A pig's kidney has been transplanted into a human and was not immediately rejected for the first time. The medical advancement, called a "transformative moment" by researchers, could pave the way to help the thousands of people in need of organ transplants every year.
On September 25, researchers at New York University performed the transplant, called xenotransplantation, in a two-hour procedure. The kidney, which was obtained from a genetically engineered pig, was placed in a brain dead human who had been placed on a ventilator with the consent of her family. The kidney was attached to the blood vessels in the donor's upper leg and kept outside the abdomen, where it was covered with a protective shield, for the duration of the 54-hour study.
Researchers observed that the body was producing levels of urine and creatinine that were "normal and equivalent to what is seen from a human kidney transplant," NYU said, and there were no signs of the body rejecting the organ.
Dr. Robert Montgomery, who led the surgical team, said in a statement that the procedure was a "transformative moment in organ transplantation." He told Dr. Jon LaPook in a CBS Evening News exclusive interview that the procedure "was even better than I expected."
"The kidney turned a beautiful pink color and immediately urine started pouring out of the ureter," he said. "...There was complete silence for a few minutes while we were sort of taking in what we were looking at, which was incredible. It was a kidney that was immediately functioning."
Chad Ezzell, chief clinical officer of LiveOnNY, a non-profit organization that facilitates organ and tissue donation in New York City, said in a statement that the research is "an incredible scientific achievement."
"We are entering a new era for our field and this will give new hope to those on our wait list as this important research moves forward," Ezzell said.
The idea of using animal organs for transplants is not new, Montgomery told LaPook, but historically, animal-to-human transplants have not been compatible.
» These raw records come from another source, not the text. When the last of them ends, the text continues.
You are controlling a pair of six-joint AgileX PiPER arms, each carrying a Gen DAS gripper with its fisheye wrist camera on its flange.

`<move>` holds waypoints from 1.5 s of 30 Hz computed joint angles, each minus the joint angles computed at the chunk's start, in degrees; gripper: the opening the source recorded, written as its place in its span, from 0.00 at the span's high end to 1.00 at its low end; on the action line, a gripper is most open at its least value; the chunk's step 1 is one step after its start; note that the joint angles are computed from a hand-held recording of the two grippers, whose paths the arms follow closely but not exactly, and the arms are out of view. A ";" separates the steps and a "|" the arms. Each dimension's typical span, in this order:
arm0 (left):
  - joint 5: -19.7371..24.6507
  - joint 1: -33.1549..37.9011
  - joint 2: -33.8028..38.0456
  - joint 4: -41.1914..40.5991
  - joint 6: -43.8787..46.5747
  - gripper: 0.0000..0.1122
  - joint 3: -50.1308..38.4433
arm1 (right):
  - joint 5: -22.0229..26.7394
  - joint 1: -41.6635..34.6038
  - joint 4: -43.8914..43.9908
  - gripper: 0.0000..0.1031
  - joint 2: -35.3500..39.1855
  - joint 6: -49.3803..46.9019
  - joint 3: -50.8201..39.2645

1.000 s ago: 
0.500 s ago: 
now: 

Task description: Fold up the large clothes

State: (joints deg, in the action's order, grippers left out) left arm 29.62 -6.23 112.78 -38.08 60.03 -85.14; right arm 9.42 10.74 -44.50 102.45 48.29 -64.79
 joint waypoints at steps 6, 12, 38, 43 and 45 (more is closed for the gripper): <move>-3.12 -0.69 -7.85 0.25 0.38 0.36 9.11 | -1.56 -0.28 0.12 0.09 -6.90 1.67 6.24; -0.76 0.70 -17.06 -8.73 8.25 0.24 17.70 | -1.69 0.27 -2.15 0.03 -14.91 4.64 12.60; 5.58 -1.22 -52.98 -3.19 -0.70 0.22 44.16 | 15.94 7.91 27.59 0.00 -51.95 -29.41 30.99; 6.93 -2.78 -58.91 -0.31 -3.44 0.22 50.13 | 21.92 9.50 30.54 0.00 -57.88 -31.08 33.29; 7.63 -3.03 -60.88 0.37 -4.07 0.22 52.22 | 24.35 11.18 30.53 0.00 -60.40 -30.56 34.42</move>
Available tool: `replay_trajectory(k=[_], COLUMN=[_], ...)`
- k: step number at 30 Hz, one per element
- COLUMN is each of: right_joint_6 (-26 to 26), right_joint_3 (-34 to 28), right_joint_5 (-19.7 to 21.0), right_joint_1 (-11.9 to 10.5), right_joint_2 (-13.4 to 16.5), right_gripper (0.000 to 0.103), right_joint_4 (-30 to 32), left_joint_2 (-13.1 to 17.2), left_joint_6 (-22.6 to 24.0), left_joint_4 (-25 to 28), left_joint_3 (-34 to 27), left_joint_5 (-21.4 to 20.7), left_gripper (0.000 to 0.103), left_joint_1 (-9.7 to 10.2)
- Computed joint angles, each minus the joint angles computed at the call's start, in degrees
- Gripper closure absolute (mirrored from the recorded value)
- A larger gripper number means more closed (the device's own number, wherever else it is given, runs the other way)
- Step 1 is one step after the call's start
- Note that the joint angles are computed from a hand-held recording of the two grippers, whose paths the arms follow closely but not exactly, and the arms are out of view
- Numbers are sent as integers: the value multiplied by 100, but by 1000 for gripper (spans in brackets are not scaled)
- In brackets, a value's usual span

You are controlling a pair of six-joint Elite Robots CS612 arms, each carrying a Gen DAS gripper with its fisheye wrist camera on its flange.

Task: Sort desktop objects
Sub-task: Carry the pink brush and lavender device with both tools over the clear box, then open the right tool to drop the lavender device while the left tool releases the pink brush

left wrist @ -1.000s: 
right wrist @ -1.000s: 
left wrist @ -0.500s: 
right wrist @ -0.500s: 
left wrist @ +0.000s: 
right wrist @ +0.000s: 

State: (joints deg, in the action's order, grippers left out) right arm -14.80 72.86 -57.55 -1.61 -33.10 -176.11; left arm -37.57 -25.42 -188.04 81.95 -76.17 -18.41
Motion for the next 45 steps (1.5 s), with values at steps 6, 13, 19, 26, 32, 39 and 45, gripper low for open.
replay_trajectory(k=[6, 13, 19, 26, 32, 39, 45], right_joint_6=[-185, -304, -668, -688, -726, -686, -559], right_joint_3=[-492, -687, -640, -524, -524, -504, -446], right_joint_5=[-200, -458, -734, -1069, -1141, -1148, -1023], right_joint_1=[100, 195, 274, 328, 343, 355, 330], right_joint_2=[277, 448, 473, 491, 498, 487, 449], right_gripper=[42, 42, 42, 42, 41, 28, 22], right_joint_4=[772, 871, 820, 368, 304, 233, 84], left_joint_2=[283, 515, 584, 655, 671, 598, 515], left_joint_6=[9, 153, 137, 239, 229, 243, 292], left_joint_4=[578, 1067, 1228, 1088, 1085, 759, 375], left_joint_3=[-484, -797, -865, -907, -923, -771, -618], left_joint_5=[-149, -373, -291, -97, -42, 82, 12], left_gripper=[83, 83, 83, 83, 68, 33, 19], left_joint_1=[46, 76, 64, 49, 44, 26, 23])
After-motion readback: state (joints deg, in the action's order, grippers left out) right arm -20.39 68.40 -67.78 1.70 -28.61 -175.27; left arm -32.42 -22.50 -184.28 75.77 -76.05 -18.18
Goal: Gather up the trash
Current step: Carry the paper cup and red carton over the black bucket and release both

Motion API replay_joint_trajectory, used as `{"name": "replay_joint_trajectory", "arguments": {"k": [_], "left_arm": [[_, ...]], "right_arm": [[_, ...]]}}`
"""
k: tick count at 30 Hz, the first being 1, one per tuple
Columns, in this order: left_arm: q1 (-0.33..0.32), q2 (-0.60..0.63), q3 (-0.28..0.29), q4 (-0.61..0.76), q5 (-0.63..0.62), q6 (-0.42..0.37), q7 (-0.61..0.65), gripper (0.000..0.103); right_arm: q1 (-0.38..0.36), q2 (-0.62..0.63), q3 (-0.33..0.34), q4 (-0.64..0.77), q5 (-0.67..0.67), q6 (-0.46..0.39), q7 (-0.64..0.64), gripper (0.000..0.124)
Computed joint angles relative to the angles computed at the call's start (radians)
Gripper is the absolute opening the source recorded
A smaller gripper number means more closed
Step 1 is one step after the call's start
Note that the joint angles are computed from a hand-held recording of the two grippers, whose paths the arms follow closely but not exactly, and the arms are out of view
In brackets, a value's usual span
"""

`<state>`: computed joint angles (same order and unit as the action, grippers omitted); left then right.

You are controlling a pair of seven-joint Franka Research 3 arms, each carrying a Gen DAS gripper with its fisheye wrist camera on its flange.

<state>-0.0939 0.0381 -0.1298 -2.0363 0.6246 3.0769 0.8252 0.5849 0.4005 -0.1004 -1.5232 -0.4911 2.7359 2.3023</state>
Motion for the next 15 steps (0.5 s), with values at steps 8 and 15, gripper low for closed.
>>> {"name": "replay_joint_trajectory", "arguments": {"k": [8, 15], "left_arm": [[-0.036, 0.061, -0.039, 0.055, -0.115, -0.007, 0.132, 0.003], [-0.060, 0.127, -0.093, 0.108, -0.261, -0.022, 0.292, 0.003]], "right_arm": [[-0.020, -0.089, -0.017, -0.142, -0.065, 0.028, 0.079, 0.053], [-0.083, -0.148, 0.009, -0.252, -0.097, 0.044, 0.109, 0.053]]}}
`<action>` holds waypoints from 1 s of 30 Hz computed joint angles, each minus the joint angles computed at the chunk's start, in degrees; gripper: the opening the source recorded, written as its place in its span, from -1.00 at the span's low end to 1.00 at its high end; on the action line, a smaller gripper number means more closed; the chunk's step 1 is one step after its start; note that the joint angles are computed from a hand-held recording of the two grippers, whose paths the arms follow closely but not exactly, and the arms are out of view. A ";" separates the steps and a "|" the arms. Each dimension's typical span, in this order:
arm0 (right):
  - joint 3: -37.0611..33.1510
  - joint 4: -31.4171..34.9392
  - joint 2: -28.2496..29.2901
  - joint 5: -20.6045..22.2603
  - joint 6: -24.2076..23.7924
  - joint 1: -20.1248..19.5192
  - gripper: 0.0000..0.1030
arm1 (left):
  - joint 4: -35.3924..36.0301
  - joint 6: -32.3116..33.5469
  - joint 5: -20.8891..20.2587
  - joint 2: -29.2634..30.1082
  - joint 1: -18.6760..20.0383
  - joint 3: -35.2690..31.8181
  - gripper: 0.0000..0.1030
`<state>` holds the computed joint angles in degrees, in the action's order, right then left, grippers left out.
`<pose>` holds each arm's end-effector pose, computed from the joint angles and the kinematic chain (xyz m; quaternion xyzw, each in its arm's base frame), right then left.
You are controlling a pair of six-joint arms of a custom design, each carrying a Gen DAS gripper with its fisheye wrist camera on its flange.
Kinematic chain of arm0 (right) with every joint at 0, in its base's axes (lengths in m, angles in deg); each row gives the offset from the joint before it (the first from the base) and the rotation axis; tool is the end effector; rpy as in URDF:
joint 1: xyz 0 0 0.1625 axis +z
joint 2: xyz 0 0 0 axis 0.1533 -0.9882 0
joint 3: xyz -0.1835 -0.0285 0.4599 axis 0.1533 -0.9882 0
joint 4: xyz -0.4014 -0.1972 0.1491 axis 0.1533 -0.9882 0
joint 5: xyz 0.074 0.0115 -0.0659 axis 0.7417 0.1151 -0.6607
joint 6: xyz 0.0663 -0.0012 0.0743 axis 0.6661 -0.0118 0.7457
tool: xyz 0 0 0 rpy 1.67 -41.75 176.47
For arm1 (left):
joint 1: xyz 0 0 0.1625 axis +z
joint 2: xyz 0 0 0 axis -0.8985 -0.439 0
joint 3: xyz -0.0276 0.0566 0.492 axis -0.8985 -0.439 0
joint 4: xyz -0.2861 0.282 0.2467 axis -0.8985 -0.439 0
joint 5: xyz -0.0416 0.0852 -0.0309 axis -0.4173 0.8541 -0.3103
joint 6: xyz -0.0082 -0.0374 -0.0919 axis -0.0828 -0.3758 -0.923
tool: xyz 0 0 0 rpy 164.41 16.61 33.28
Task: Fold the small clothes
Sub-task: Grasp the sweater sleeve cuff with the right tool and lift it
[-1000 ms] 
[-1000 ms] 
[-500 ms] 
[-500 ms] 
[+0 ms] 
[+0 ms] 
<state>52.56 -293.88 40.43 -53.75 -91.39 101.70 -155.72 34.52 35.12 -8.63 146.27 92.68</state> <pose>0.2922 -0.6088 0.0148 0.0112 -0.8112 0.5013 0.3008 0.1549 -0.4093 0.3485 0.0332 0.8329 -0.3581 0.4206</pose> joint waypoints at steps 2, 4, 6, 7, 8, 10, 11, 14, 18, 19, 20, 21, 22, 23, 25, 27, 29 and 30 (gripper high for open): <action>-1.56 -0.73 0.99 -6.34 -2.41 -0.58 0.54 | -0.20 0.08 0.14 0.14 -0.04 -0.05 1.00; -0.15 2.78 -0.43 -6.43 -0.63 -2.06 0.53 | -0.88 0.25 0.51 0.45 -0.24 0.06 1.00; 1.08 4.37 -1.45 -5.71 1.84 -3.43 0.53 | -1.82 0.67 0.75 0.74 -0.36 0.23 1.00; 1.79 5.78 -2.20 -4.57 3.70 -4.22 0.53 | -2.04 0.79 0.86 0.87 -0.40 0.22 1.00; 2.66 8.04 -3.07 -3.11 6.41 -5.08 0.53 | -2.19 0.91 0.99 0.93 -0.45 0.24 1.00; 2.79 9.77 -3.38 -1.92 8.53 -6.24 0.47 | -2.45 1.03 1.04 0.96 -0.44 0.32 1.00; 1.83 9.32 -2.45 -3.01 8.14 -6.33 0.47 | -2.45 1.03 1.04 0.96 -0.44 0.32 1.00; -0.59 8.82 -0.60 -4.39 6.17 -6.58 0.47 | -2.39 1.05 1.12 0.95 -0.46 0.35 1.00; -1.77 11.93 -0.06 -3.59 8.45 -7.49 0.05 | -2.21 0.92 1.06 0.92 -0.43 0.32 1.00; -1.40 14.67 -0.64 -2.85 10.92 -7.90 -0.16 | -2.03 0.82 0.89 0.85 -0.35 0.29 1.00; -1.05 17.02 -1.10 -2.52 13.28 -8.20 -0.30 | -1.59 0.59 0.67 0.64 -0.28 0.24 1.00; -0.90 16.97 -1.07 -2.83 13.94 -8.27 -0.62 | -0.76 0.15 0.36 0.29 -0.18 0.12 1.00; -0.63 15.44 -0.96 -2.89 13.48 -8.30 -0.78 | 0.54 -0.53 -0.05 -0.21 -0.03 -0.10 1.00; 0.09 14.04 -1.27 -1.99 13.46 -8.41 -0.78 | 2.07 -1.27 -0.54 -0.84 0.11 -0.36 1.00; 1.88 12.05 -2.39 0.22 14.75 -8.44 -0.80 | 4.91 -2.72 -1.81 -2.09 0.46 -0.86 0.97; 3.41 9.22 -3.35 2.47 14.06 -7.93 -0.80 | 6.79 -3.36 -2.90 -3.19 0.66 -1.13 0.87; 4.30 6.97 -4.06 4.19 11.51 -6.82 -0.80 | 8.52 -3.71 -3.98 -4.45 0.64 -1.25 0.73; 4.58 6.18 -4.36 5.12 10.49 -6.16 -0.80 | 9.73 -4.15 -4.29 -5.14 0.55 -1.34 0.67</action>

"When you cross species with a transplant and it happens immediately, humans have preformed antibodies circulating in their blood that are directed towards most of them towards a single molecule that was lost during evolution from pig to man," he said. "And so when you put an organ from a pig into a human, it's immediately rejected."
What allowed this transplant to work, Montgomery said, was genetically engineering the donor pig so that it didn't have the enzyme that the human body is designed to immediately attack.
The results of the study have not yet been peer reviewed, but Montgomery said that this research could mean "that no one will need to die waiting for an organ anymore."
According to the Organ Procurement and Transplantation Network, there are more than 90,000 people in the U.S. currently waiting for a liver transplant. These individuals make up the majority of the roughly 106,728 thousand waiting for an organ transplant.
But the number of organ donations is relatively small in comparison. From January to September this year, there were a total of 31,361 transplants across all organ categories, according to the network.
Montgomery told Dr. LaPook he thinks researchers could conduct their transplant in a living person "in the next year or two."
"I think it will be something that, you know, eventually will be perfected to the point where it'll be an alternative to a human organ," Montgomery said. "...I have hope."